# Casadio theo 64



## duracell071 (Jan 12, 2014)

hey guys, i've just bought a casadio theo 54 on ebay for £130 on a whim. I currently have an mc2, will this be an upgrade? and also, there is a mention the burrs may be worn, where's the best place to start looking for a replacement set?

thanks


----------



## Mrboots2u (May 10, 2013)

This place seems to be a supplier of new casadio machines , might be worth trying for burrs . Would expect it to be a step up from mc2 . Is it on demand ?

http://www.ringtonsbeverages.co.uk/casadio-m19

Link to a parts diagram

http://b2b.lfspareparts724.com/public/minicataloghi/Coffee-grinders-CASADIO_201309161140_lf.pdf?do=download

http://www.lfspareparts724.co.uk/en/filialeinglese/home/catalogues/famiglie-produttori?idcatalogo=MC&lang=1&idproduttore=001047&cartella&catalogo=Coffee+grinders&nomeprod=CASADIO

Caveat not dealt with any of these people though .


----------



## duracell071 (Jan 12, 2014)

what do you mean by demand?

thanks for the info by the way


----------



## Charliej (Feb 25, 2012)

LF are a great company to deal with BUT you need a trade account with them, it's where all the IMS screens and baskets etc are coming from.


----------



## Mrboots2u (May 10, 2013)

duracell071 said:


> what do you mean by demand?
> 
> thanks for the info by the way


Does it have a doser on the front , or it it on demand ( electronic timed thro a shute straight into the portafilter )


----------



## Mrboots2u (May 10, 2013)

Charliej said:


> LF are a great company to deal with BUT you need a trade account with them, it's where all the IMS screens and baskets etc are coming from.

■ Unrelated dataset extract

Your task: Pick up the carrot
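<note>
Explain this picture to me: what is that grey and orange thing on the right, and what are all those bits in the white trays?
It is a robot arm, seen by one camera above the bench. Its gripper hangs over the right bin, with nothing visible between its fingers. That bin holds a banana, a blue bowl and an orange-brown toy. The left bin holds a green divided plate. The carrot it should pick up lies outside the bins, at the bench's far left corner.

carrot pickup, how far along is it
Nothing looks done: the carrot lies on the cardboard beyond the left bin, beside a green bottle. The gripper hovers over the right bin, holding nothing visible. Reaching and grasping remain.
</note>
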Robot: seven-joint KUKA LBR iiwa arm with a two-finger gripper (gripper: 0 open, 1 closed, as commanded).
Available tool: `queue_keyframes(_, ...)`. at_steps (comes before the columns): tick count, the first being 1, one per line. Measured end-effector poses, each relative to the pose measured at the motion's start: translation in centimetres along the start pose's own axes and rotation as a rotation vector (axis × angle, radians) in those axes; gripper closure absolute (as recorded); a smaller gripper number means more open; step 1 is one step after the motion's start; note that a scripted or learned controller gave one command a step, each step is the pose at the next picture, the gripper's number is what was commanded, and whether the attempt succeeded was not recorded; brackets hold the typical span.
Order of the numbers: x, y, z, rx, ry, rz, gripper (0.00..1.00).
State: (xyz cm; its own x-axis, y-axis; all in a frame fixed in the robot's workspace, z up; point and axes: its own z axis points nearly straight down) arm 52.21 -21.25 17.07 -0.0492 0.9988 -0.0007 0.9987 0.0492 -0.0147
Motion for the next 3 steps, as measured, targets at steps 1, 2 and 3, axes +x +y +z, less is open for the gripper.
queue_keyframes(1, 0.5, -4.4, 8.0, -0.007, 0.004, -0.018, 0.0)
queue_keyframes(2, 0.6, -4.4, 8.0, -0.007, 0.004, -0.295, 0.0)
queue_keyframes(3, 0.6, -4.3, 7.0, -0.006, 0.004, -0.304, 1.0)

Is that you offering serves Charlie >


----------



## duracell071 (Jan 12, 2014)

ah, it has a doser http://www.ebay.co.uk/itm/casadio-coffee-grinder-burr-/221364876554?nma=true&si=8kX7iY5Za6ZfmVVEpkmTD3dV%252B3g%253D&orig_cvip=true&rt=nc&_trksid=p2047675.l2557


----------



## Charliej (Feb 25, 2012)

Mrboots2u said:


> Is that you offering serves Charlie >


Well if the OP is quick about working out whether he needs anything ordering yes it can go on the big order, but other wise it's £9.90 carriage and a minimum order value of £60 not including carriage, I'll be putting the other order in as soon as head office in Italy sort my new log in details out for their webshop.


----------



## duracell071 (Jan 12, 2014)

the on demand ones look very very similar the the la cimbali grinder we have at the bar where i work, i don't make coffee there (i'm a chef) but it grinds much faster the mc2 for sure.


----------